Brandyn Burnette describes his music as “healing,” which is an interesting declaration for any musician, let alone one trying to break into the mainstream. For the Los Angeles-based producer and singer-songwriter, though, his work doesn’t try very hard to fit into any preexisting mold. As shown on his recent EP Feature Films, Burnette’s writing style is deeply personal and follows the ups and downs of his life thus far with stark honesty. He blends his soul baring with some creative production choices, all of which make for a unique sound and a captivating EP.
In the early moments of the EP’s first song “Escape,” Burnette sings, “If there’s anybody out there, show me the way/ is there anybody out there? I’ve been losing faith.” The line gives a pretty clear indication of his disposition. The song’s melancholy production also adds to the introspective mood, which is capped off with the line, “The mind is a prison that you can’t escape.” Burnette’s smooth vocal delivery, combined with the minimal production and intimate lyrics, set the tone for the rest of the EP.
On “Manifest,” Burnette draws our attention to the concept of money and how it drives many of society’s ills. Over contemplative piano chords, he writes, “We don’t take much to the grave/ so tell me why we spend these lives working so hard for the wage/ when none of it matters.” The song’s energy picks up steam at the hook as Burnette denounces our dependence on financial security: “Take my money, my problems, my fears before they manifest.”
In the song’s second verse, he shows off some impressive flow with lyrics that delve into the church’s part in these complicated dynamics. He punctuates the verse with the words, “The price of heaven isn’t cheap but it sure does sell.” The song acts as a journey through some of various trials he has experienced in his life. In the third verse he describes an attempted suicide and then reconciling with his mother. He caps off the verse with the line, “It ain’t about what we been through/ it’s what we get through,” punctuating the song with a self-affirming sentiment.
Burnette pivots from the deeply personal toward the romantic on “Feature Film.” He professes his infatuation with a love interest, saying, “I could watch you like a feature film.” Only later in the track do we find out that this person is someone from his past and he is apparently trying to mend some wounds. He writes, “We could rewind, I’ll make it better than the first time.” The song fluctuates between a mellow vibe, similar to the preceding tracks, and a higher-energy double time feel, which suits the track’s more purposeful subject matter.
Feature Films closes with the more uplifting “Your Voice” and “Fuel” and then another complicated love story on “20 Years From Now.” In the former two tracks, Burnette gives off a sense of perseverance after the trials he had described prior. Perhaps the most telling line comes in “Your Voice” when he sings, “I know these demons talk, but baby don’t lose your voice/ I know this money talks, but baby don’t lose your voice.” At the conclusion of the EP it’s clear that Burnette means what he says when he talks about being true to oneself through severe adversity.

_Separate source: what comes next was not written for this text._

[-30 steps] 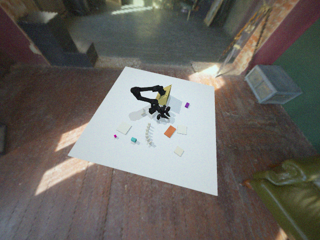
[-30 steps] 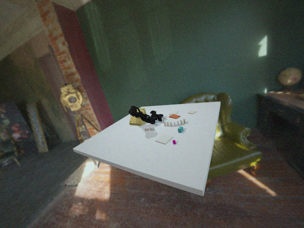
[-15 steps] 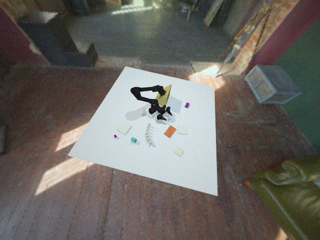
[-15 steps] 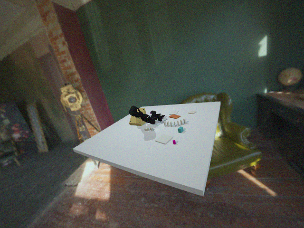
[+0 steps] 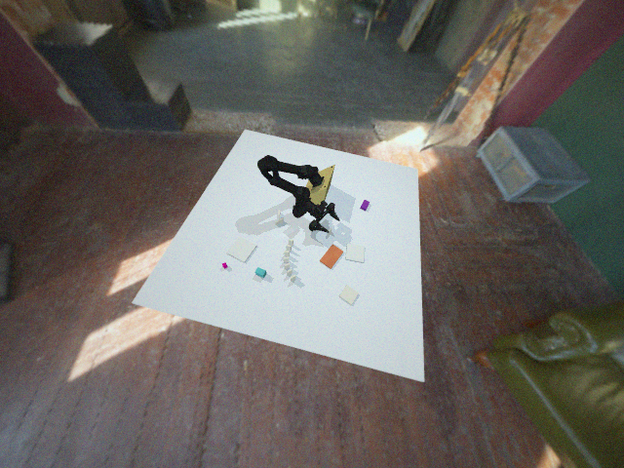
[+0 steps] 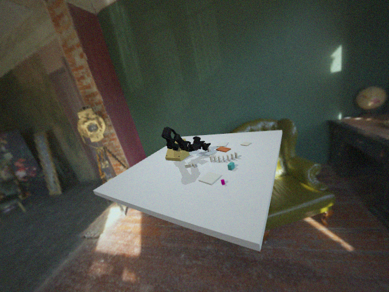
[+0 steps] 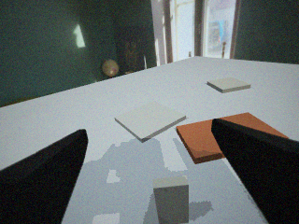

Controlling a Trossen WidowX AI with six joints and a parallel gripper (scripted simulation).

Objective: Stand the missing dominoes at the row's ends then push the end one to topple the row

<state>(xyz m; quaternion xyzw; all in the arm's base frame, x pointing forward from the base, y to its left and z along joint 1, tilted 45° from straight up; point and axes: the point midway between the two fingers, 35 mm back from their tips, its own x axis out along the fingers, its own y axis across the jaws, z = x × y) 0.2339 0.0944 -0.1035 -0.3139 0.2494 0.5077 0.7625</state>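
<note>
Right now my gripper tip is 13 cm short of the orange tile, 8 cm above it and 4 cm to the right of it. From my gripper tip the other things lie so: teal block (35 cm ahead, 26 cm to the right, 7 cm below); purple block (28 cm behind, 13 cm to the left, 8 cm below); white tile (41 cm to the right, 26 cm ahead, 8 cm below).
</note>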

The subtlety and musically understated nature of Feature Films may prevent it from really standing out among similar releases, but listeners who invest the time to get to know Burnette and understand his style and sensibility will be greatly rewarded. His personal approach to music is endearing and engaging and his production work is outside of the box. These elements combined should make his work become much more widely known in the coming years.